Repeat the listing that follows, character for character, minus the pictures.

▸ **SUPPLIED INFORMATION**

◇ ◇ ◇

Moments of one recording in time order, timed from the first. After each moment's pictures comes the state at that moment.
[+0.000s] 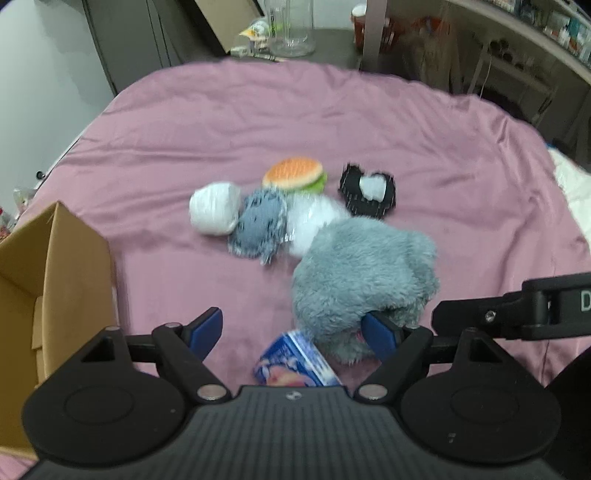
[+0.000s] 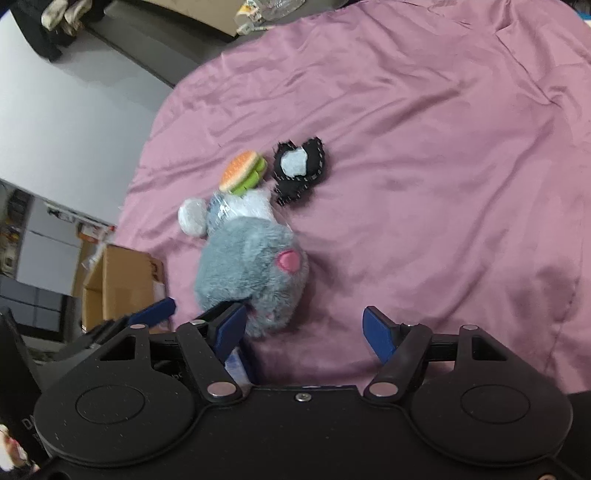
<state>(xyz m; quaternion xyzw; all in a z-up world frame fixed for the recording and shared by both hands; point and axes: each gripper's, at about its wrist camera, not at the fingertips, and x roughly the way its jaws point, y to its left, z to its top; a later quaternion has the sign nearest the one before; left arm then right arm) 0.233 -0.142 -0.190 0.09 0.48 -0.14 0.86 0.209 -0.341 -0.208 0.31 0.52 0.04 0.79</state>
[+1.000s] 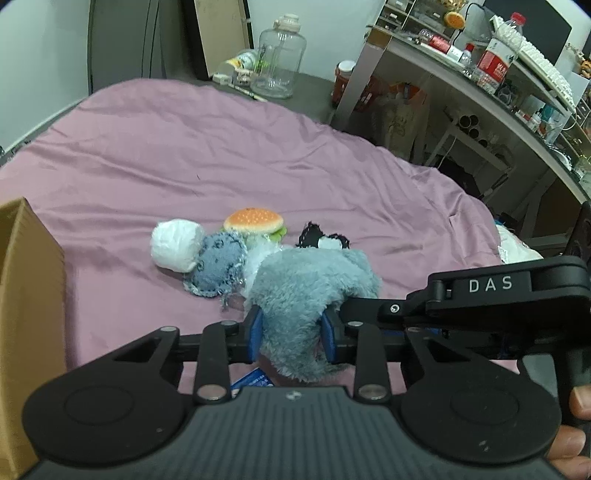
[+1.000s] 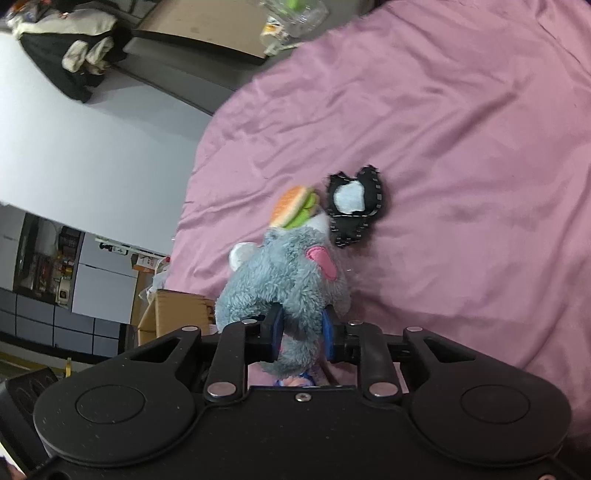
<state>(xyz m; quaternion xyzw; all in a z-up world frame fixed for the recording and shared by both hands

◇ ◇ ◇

▸ **SOLUTION TO THE EXERCISE**
Moments of one recording in time order, timed from the first. After each moment's pictures comes the state at that moment.
[+0.000s] 
[+0.000s] 
<state>(xyz m; quaternion xyzw; all in a z-up world frame fixed for the recording and shared by both hands; point and axes: each gripper's, at about its wrist camera, not at the fingertips, and x roughly the way its jaws point, y to its left, z to its top; a later quaternion has the sign nearest the one before; left arm then right arm) 0.233 -0.142 -0.190 0.09 0.48 -0.14 0.86 0.209 -0.341 -0.208 0.31 0.52 0.04 0.79</state>
[+1.000s] 
[+1.000s] 
<state>(xyz m; quaternion xyzw; all in a z-up world frame fixed for the recording and shared by both hands

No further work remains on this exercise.